Wird es nun trotzdem die Aufnahmeheime für Jugendliche im Königreich geben, die sich Deutschland wünscht? Unsere Position ist klar, was Jugendliche betrifft: nein, nein, nein! Es sollen marokkanische Jugendliche zurückgebracht werden. Es geht nicht um die von der EU geforderten Flüchtlingszentren in Nordafrika. Ich glaube, wir müssen klarstellen: Marokko ist generell gegen alle Arten von Zentren. Das ist Bestandteil unserer Migrationspolitik und eine nationale souveräne Position.
Aber was ist so schlecht an Zentren für Minderjährige? Ganz einfach, sie sind kontraproduktiv. Für jeden, der Zentren zu bauen beginnt, sind sie dann einzig und allein sein Problem. Es kann natürlich Geld gezahlt werden, aber das ändert grundsätzlich nichts. Jeder soll seinen Teil der Verantwortung übernehmen. Es ist zu einfach zu sagen, das ist eine marokkanische Angelegenheit.
Aber es ist auch nicht allein eine europäische Angelegenheit. Der überwiegende Teil der afrikanischen Migration, nämlich 84 Prozent, findet innerhalb Afrikas statt. Von den Migranten in Europa stammen nur zwölf Prozent aus Afrika. 60 Prozent ihres Einkommens bleiben in den lokalen Ökonomien. Diese Zahlen sollten bedacht werden, dann ergibt sich eine andere Perspektive.
Sie glauben, das Problem der Migration wird in Europa übertrieben? Ja, sicher. Migration umfasst drei Prozent der Weltbevölkerung, wovon 80 Prozent legal sind. Wir sprechen also nur von 20 Prozent aus diesen drei Prozent. Es gibt einen politischen Kontext, der das Problem größer macht, als es in Wirklichkeit ist.
Was erwarten Sie von der Zusammenarbeit mit Europa? Wir wollen Klarheit. Sind wir echte Partner oder nur ein Nachbar, vor dem man Angst hat?
Europa ist nicht klar? Nein, nicht richtig. Europa hat ein Update seiner Vision von Afrika nötig. Man kann Marokko nicht um Mithilfe bei Migration und im Kampf gegen Terrorismus bitten und das Land wie ein Objekt behandeln.
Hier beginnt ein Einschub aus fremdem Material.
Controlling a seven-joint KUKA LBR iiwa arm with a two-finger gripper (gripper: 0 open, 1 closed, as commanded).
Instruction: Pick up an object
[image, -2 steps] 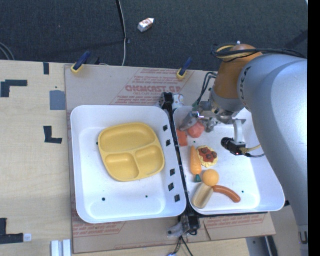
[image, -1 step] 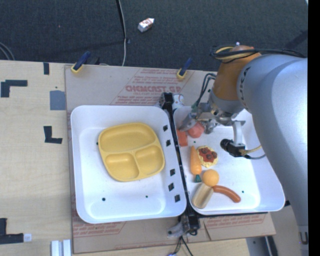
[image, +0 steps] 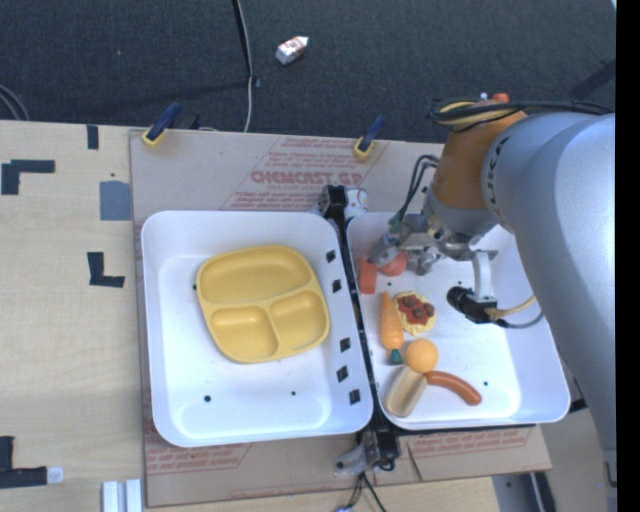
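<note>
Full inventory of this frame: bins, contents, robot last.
white bins: 2, side by side on the bench
yellow tray: 1, three compartments, in the left bin
red-orange toy: 1, right bin, far end, just under the gripper
carrot: 1, orange, right bin, beside the divider
pizza slice: 1, red and yellow, right of the carrot
orange ball: 1, right bin, near end
sausage: 1, red-orange, near end
bun: 1, tan, near corner
clamps: 2, blue and yellow, far edge of the board
gripper: 1, grey, over the right bin
</note>
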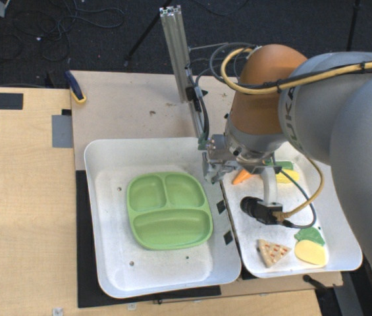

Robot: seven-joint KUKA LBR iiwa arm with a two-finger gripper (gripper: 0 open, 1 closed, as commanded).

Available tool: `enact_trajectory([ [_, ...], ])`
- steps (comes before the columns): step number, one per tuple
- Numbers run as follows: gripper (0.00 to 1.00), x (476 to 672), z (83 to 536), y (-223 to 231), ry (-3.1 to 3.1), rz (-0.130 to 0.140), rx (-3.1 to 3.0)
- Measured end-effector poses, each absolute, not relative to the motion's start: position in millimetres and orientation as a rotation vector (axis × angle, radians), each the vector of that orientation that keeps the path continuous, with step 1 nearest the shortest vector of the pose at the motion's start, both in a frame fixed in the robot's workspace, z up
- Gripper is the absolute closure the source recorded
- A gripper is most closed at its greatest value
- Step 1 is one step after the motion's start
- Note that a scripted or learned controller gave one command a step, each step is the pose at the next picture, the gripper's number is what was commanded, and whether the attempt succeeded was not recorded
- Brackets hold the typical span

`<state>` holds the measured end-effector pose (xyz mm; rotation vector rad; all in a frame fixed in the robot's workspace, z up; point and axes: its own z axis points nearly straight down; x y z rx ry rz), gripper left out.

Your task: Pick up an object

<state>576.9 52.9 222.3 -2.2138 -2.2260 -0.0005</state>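
The grey arm with its orange band reaches in from the right and covers much of the right bin. Its gripper hangs low over the seam between the two bins, near the right bin's back left corner. An orange carrot-like piece lies just right of the gripper, partly under the wrist. A pizza slice toy and a yellow fruit with a green leaf lie at the front of the right bin. A yellow-green piece peeks out behind the wrist.
A green divided plate sits in the middle of the left bin. An aluminium post rises behind the bins. A black connector with cables hangs from the wrist over the right bin.
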Motion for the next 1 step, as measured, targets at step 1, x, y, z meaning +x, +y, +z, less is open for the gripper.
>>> enact_trajectory([
  [1, 1.0, 586.9, 229.7, 104.6, -2.226, 0.0, -2.214],
])
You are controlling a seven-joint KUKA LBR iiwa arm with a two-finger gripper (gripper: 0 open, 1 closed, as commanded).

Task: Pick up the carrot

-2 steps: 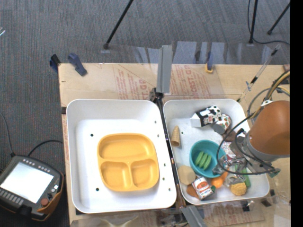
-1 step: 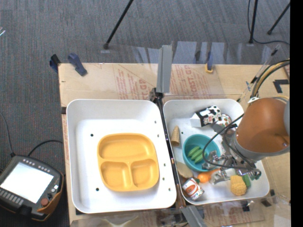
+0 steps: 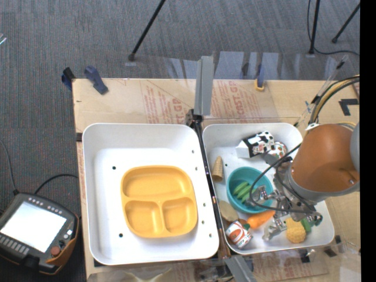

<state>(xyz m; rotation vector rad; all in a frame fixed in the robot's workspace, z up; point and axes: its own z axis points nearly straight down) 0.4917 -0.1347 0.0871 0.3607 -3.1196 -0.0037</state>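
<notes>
Far left on the floor there's a pendant with a lit screen. The left bin has a yellow tray with three compartments sitting in it. In the right bin, going across: a cone near the left wall, a can at the front, a teal bowl with green pods in it, and a cow-print box toward the back. The carrot lies just in front of the bowl, right next to the can. The gripper is down low just beside the carrot's right end, with corn next to it. Can't tell if the fingers are wide or narrow, too much clutter there.
</notes>
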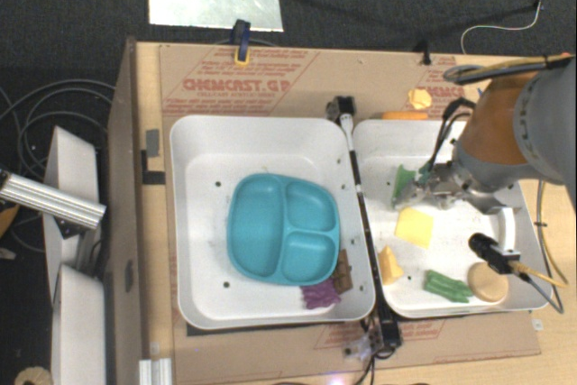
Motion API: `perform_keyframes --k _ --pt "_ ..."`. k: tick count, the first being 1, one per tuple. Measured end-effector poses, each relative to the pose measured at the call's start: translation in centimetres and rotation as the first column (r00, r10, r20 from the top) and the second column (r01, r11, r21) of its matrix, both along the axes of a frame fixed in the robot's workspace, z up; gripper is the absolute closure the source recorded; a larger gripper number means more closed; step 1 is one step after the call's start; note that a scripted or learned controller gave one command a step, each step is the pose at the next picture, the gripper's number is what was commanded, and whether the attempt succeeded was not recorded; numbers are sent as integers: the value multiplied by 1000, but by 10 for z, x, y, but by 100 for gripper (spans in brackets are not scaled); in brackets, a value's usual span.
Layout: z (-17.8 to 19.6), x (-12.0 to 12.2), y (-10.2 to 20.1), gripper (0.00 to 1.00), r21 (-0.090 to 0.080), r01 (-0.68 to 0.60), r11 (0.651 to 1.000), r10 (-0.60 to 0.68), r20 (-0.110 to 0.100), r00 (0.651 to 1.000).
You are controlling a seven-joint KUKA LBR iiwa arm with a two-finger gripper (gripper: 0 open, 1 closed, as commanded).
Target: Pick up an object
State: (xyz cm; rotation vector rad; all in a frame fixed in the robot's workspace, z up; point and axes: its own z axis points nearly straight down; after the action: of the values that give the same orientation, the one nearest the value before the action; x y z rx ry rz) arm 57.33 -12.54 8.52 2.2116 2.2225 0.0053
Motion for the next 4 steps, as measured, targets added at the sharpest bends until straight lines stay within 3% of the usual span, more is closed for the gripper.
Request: perform_keyframes --k 1,2,3,4 --pt "-2 -61 -7 0 2 7 1000 -6 -10 1000" --pt "0 -5 27 0 3 -4 1000 4 -1 1000" --pt "-1 -20 24 0 2 4 1000 -4 -7 1000" --pt "10 -19 24 100 2 2 1000 -2 -3 1000"
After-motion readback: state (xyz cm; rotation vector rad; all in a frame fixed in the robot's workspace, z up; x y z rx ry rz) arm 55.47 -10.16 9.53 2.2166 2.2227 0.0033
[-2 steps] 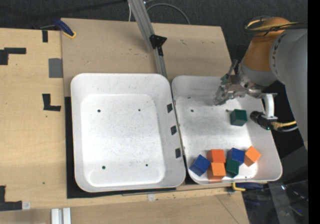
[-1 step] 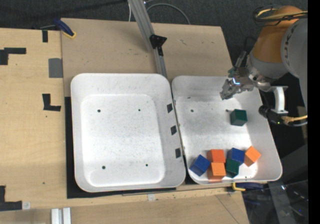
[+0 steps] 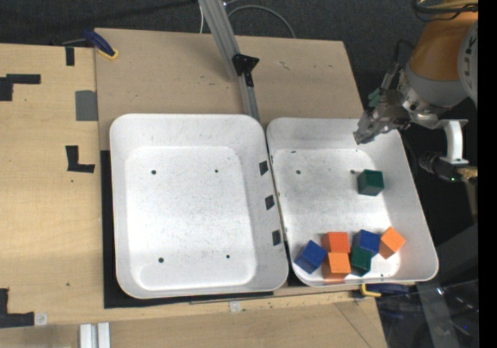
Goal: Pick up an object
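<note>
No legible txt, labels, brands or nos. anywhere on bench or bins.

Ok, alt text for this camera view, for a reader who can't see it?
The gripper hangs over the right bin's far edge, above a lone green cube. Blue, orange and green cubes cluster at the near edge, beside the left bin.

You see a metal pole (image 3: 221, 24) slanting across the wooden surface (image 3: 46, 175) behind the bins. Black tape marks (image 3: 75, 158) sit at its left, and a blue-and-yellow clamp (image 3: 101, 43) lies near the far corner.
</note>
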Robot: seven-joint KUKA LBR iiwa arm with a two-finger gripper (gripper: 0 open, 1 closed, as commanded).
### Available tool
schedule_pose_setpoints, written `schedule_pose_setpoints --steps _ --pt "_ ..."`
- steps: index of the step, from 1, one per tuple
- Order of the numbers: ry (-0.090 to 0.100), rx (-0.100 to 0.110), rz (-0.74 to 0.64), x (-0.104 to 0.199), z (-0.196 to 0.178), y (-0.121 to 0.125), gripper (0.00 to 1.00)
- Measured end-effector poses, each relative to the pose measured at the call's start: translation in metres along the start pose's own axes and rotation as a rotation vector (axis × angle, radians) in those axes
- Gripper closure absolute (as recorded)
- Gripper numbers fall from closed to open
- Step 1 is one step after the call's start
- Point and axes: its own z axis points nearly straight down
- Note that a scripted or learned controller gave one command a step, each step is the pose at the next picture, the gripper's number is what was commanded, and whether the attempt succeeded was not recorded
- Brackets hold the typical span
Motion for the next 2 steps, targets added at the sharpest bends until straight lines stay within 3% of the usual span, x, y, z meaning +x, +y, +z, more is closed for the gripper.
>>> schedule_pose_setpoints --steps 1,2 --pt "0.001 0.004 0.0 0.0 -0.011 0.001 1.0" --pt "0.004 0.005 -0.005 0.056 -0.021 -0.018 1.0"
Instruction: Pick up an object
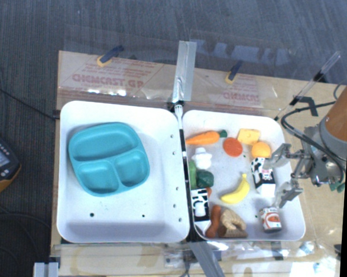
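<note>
Gripper (pixel 283 173) spread open, holding nothing; black-and-white carton (pixel 261 172) lies just left of its fingers

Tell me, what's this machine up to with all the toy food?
A robot arm reaches in from the right, its end effector open and holding nothing, over the right bin's right side. That bin holds toy food: a carrot, a banana, a tomato. The left bin holds a blue divided plate.
</note>
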Controlling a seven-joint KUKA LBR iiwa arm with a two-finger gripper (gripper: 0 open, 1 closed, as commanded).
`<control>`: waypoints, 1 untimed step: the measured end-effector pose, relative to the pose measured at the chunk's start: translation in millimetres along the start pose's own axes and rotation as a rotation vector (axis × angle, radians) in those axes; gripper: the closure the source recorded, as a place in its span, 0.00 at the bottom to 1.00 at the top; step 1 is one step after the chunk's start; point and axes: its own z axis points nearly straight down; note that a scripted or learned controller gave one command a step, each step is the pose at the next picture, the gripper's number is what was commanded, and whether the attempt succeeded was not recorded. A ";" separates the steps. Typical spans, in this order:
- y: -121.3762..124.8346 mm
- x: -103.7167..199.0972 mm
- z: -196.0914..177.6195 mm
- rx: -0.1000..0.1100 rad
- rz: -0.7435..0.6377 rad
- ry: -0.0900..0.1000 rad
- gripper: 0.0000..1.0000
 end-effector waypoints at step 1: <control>-11.8 -55.8 170.1 0.002 0.044 -0.001 0.00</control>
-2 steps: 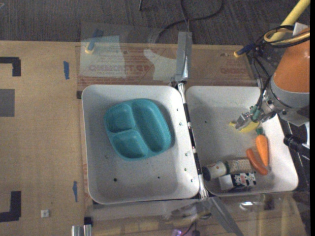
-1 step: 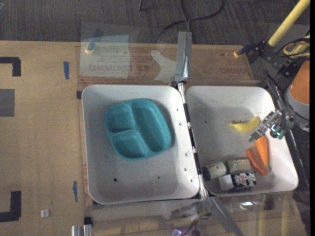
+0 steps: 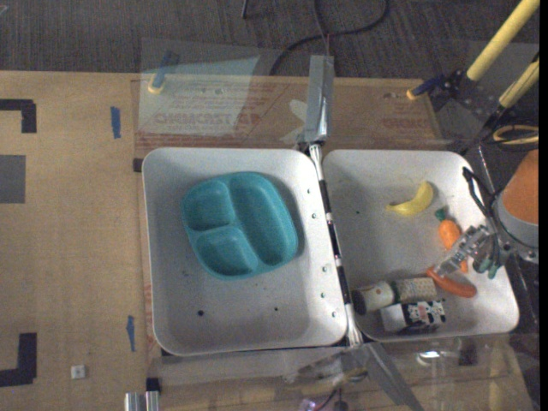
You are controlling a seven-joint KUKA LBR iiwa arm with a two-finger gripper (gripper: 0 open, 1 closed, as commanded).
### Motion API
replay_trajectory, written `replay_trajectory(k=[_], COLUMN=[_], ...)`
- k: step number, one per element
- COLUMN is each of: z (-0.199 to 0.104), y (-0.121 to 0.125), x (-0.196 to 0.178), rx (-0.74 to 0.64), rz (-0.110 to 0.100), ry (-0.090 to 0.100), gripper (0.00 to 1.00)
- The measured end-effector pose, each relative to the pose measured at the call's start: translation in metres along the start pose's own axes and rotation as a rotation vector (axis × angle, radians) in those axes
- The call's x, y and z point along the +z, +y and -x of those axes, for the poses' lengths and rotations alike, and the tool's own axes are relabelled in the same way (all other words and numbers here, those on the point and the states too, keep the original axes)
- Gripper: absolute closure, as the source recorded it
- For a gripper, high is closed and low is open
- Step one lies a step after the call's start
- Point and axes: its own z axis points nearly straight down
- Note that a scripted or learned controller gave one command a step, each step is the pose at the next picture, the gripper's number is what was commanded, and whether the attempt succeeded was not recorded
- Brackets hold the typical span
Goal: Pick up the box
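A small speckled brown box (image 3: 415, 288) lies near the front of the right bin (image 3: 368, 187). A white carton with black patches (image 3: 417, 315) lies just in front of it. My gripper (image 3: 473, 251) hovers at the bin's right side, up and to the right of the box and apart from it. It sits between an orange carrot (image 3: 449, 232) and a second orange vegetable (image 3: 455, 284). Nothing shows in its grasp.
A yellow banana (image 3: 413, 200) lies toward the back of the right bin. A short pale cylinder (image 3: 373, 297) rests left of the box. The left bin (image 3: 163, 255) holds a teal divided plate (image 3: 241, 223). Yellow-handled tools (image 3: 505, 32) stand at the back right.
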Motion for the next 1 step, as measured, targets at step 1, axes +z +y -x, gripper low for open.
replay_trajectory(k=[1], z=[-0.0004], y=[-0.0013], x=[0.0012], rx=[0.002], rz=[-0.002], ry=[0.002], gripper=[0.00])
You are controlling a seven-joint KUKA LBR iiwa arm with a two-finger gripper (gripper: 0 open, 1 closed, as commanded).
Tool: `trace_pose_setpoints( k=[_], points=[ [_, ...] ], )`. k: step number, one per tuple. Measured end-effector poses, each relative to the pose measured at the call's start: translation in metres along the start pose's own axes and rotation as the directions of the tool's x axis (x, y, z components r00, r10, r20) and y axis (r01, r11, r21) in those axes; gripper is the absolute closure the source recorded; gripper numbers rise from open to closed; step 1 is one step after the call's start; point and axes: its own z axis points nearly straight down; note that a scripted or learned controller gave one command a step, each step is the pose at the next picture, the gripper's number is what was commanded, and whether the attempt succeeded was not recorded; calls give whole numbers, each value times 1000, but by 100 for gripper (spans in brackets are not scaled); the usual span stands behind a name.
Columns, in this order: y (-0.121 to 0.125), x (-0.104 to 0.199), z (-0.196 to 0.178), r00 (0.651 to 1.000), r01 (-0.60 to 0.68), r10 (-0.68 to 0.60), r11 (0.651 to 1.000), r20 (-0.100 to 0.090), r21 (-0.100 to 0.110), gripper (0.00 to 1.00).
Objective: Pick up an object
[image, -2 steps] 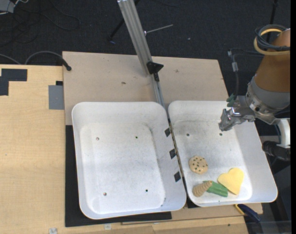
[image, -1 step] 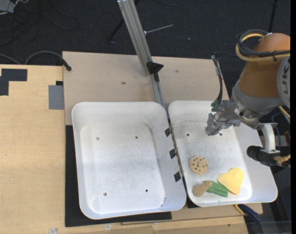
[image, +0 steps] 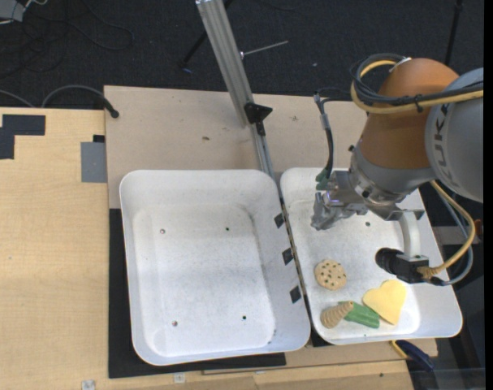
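Gripper (image: 322,218): low over the right bin (image: 356,331), upper part; finger state I cannot tell.
Cookie (image: 330,275): below the gripper, apart.
Yellow piece (image: 387,301), green piece (image: 362,316), tan piece (image: 337,314): lower right.

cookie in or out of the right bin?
In. The cookie lies flat on the right bin's floor, beside the divider, apart from the end effector.

**Desk and its two bins**

The tan desk (image: 43,242) carries a black mat (image: 116,299). On it, the left bin (image: 197,266) lies touching the right bin (image: 429,319). Behind the left bin, a slanted metal rail (image: 230,71) rises.
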Motion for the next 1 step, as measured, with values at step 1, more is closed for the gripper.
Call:
trace_pose_setpoints(
  k=[1],
  points=[
    [-14, 57, -3, 1000, 1, -1, 1000, 0, 0, 100]
  ],
)
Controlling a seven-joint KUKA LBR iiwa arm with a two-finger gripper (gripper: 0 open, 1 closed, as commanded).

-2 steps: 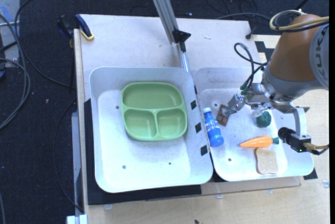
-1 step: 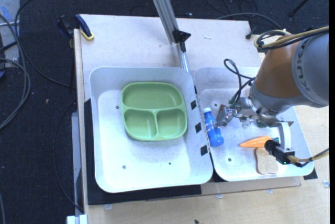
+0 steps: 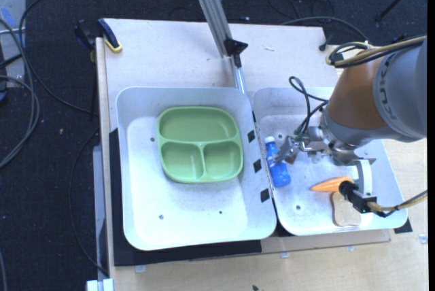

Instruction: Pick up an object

Europa sollte verlässliche Partnerschaften mit seinen Nachbarn aufbauen.
Wie sollten diese aussehen? Eine Win-win-Partnerschaft ohne Nord-Süd-Gefälle. Marokko will eine vertrauenswürdige, gleichberechtigte Partnerschaft. Es kann nicht wie bei einer Speisekarte funktionieren, von der man nimmt, worauf man gerade Appetit hat – wenn ich dich brauche, gut, wenn nicht, fahr zur Hölle.
ZUR PERSON
Nasser Bourita (geboren am 27. Mai 1969 in Taounate) ist seit einem Jahr Außenminister von Marokko. Von 2011 bis 2016 war der parteilose Diplomat Generalsekretär des Ministeriums, danach Staatssekretär. Der 49-Jährige hat sich mittlerweile einen Namen dafür gemacht, sich kaum ein Blatt vor den Mund zu nehmen.